I'm wondering if it's actually other things on my router that are triggering the slowdown when these large sets are present, because it's certainly true that nft commands (listing tables/chains, adding elements to other sets etc.) slow to a crawl when these large sets are present. I have dnsmasq configured to populate several sets automatically, so maybe it's that?
It looks like at least one other person has noticed the poor performance that I described in my other thread, and they also were able to get the netfilter developers to fix at least some of the issues:
I think I'll just have to wait for the next version of OpenWrt before testing again to see if things have improved.
Edit: Just as proof that I'm not imagining things , when the performance tanked yesterday there were errors like this in my syslog:
Thu May 2 16:01:03 2024 kern.err kernel: [605087.575869] rcu: INFO: rcu_sched self-detected stall on CPU
Thu May 2 16:01:03 2024 kern.err kernel: [605087.581663] rcu: 0-....: (5999 ticks this GP) idle=235/1/0x4000000000000000 softirq=11246206/11246206 fqs=2999
I'm not sure the symptoms here match the ones I observed and reported. The slowness i saw was in the nft userspace component. There was also an issue with memory consumption spikes when loading sets. You are describing slowness in actual filtering which i haven't seen. My best guess is that you have too much processing in the forwarding chain which your CPU cannot handle.
Yeah, it's quite possible I'm seeing two separate problems at the same time.
As you say, the poor routing/filtering/forwarding performance isn't something I've seen anyone else report. If it were simply a lack of CPU power I'd expect loads of people to be hitting similar issues - my x86 box has bags of CPU resources compared to the more common types of units OpenWrt runs on. Unless this is in fact something specific to x86.
I do have quite a lot of rules, but I'm pretty sure I tried removing all my custom rules last time I looked at this and it made no difference at all
Unfortunately I can't do any testing right now because doing so kills the connection and my family will complain. I might be able to do some testing on Monday when I'm here on my own.
Is there a reason that the Luci UI only allows negative values for chain priority ?
I prefer to run with priority set to "filter +10" ( e.g. 10 since filter is 0 ) so that IP filtering happens AFTER the fw4 rules. This skips the set filtering for new connections that are just going to be blocked anyway. Performance wise there is not much difference since I am not flooded with blocked traffic but it greatly reduces log noise. For instance I have IOT cruft that constantly phones home to blocked servers -- rather than see this every 10 minutes I would rather just block WAN access for the POS devices.

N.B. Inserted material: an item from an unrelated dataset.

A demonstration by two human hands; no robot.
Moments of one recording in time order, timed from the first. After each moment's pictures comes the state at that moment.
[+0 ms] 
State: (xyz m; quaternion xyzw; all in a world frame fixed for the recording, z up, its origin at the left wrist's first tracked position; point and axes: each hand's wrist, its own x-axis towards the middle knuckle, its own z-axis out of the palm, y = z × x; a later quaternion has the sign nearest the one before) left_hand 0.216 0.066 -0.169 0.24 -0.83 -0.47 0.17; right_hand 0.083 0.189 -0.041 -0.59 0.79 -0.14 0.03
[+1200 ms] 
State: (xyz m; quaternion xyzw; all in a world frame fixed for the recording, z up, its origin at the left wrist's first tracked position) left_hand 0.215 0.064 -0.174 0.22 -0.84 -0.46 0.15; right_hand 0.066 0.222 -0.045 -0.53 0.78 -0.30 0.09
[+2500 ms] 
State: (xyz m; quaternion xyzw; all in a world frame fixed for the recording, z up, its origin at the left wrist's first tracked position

That works great but any time I use the GUI it wipes out my config setting and restores default priority of -100.
BTW: Great work. Really like the per chain list selection and the fact that you can load the sets in a couple minutes without patching the kernel to fix the @#$ OOM bugs. Only thing I miss from loading my own tables is lack of output chain but I suppose if router itself is compromised it would be easy enough to disable firewall.